The phenomenon was again noted in by the physicist Frank Benford who tested it on data from 20 different domains and was credited for it. His data set included the surface areas of rivers, the sizes of US populations, physical constantsmolecular weightsentries from a mathematical handbook, numbers contained in an issue of Reader's Digestthe street addresses of the first persons listed in American Men of Science and death rates.
Solution a Draw a graph showing the results. Ok, first of all we need to draw a graph.
Now which axis is going to represent each variable? Well, the length of the spring depends on how much weight we put on the spring. In general, the dependent variable is plotted as the range, which are y values on the graph.
So on our graph the length of the spring will be plotted as y values. So our graph will look like this: Notice how a straight line fits quite nicely through all the data points. Now on to part b: Well, we can use our graph to work this out quite quickly.
What we need to do is find the point on the line which corresponds to a length of 11 cm. We can do this by tracing a horizontal line from 11 cm on the length axis across to the right until it intersects our plotted line. Then, to find the weight, we just trace a vertical line from this point down to the weight axis: So the weight we find on the weight axis is 4 kg.

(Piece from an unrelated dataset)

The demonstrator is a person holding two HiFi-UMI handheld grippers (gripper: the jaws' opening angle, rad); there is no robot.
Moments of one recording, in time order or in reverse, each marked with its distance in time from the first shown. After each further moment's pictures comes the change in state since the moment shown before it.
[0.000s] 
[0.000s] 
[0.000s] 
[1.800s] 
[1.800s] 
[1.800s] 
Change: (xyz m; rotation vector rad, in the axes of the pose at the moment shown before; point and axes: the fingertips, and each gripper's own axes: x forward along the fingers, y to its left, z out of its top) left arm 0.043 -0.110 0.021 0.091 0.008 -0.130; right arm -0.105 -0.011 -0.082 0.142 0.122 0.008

This is the answer to part b. This is the same sort of question as part bexcept this time we start at 7 kilograms on the weight axis, trace upwards and the sideways across to the length axis, like this: You have to make as good an estimate as possible.

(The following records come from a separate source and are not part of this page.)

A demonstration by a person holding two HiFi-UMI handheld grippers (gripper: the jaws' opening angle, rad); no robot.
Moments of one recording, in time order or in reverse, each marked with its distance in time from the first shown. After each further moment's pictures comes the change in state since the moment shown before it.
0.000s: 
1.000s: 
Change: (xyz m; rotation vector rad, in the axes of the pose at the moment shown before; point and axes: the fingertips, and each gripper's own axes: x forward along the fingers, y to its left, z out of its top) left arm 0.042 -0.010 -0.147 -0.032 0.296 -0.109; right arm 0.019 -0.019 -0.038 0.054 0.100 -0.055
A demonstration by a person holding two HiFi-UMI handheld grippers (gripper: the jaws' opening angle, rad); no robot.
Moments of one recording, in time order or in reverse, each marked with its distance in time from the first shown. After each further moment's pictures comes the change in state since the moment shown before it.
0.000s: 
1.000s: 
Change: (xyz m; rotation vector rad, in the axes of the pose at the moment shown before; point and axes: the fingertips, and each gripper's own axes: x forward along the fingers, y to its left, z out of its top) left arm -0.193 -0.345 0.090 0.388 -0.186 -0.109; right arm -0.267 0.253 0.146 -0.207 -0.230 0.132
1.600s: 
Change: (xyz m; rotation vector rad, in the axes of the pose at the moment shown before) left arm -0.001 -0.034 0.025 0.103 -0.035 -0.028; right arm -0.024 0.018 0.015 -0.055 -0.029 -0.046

Simple — it equals zero. The intercept on the length axis seems to be around the 5 cm mark, so the length of the spring with no weight on it is 5 cm. This is the trickiest bit of the question. We have to come up with an equation which describes the line in the graph. How are we gonna do this?

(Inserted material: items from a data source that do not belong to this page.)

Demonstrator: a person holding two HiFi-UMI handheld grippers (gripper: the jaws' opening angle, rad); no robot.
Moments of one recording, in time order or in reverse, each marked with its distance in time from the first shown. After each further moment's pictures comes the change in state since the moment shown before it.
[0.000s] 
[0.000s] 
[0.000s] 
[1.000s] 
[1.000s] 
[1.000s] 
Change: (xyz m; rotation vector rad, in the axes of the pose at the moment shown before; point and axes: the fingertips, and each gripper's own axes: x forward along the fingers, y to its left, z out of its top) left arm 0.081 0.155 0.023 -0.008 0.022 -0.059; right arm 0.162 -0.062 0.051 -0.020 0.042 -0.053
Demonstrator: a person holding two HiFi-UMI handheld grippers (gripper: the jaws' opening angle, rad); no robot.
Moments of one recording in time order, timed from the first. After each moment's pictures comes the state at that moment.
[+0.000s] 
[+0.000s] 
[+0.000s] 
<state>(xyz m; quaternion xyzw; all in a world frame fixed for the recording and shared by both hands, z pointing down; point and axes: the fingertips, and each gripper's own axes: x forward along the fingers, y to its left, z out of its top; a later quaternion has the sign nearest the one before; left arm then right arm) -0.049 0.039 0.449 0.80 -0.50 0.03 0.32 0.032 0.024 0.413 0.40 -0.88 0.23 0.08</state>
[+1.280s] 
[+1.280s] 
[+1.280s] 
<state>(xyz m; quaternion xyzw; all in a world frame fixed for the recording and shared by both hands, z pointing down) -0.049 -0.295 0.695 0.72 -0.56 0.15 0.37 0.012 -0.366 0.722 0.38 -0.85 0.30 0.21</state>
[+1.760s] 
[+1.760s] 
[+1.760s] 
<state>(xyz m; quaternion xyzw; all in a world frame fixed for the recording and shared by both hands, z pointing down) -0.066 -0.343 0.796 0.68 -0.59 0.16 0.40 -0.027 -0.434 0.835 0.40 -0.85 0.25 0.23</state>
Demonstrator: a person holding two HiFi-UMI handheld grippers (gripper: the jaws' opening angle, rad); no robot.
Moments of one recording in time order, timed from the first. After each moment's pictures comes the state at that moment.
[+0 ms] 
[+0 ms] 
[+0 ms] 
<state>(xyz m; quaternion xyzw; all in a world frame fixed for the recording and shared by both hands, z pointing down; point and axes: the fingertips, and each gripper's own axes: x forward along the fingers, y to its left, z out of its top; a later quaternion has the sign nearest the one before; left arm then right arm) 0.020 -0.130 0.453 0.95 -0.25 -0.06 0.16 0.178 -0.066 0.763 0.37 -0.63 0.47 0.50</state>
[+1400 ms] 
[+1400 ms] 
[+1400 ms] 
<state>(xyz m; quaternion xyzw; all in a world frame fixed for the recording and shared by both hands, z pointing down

Odds are that our equation is going to look something like these. So ours will look something like: If we put these values into the general form of our equation, we can work out what B is: But we still need to work out what A is.
We solved what B was by picking a particular point on the graph and putting the values of that point into the equation. How about we pick another point and do the same again to try and work out what A is?
We can put these values into our equation, as well as the value of B which we now know, like this: Now the great thing about having an equation is we can check that our answers are consistent with each other. We can do this by using it to check our answers to parts b and c. If I want the spring to stretch to 11 cm long, how much weight should I put on?Modeling Real Life Situations with Graphs of Functions in Patterns and Functions.
For example, if you can determine the pattern in the following table then you can use the pattern operation(s) to write the equation. · graph - . Straight line graphs can be used to describe how a lot of things behave in real life.
For instance, something as simple as buying vegetables from a shop – usually the price is given in dollars per kilogram bought. The graph of . What are real life applications of graphs? Update Cancel. Answer Wiki. 7 Answers. Sneha Dubey, Of course, Facebook Graph Search is a real-life example of application of graph algorithms.
You can read more about it here: Introducing Graph Search | Facebook. k Views · View Upvoters. Benford's law, also called Newcomb-Benford's law, law of anomalous numbers, and first-digit law, is an observation about the frequency distribution of leading digits in many real-life sets of numerical plombier-nemours.com law states that in many naturally occurring collections of numbers, the leading significant digit is likely to be small.
For example, in sets that obey the law, the number 1 appears as. Introduction to Graph Theory from University of California San Diego, National Research University Higher School of Economics. We invite you to a fascinating journey into Graph Theory — an area which connects the elegance of painting and the.
Find an example online of a graph used in real-life (include the link that goes directly to the webpage with the graph). Describe at least one mathematical feature of the graph (e.g.
shape, slope, coordinates, axes, quadrants, etc.) and how the feature/graph can help us to analyze the real-life situation.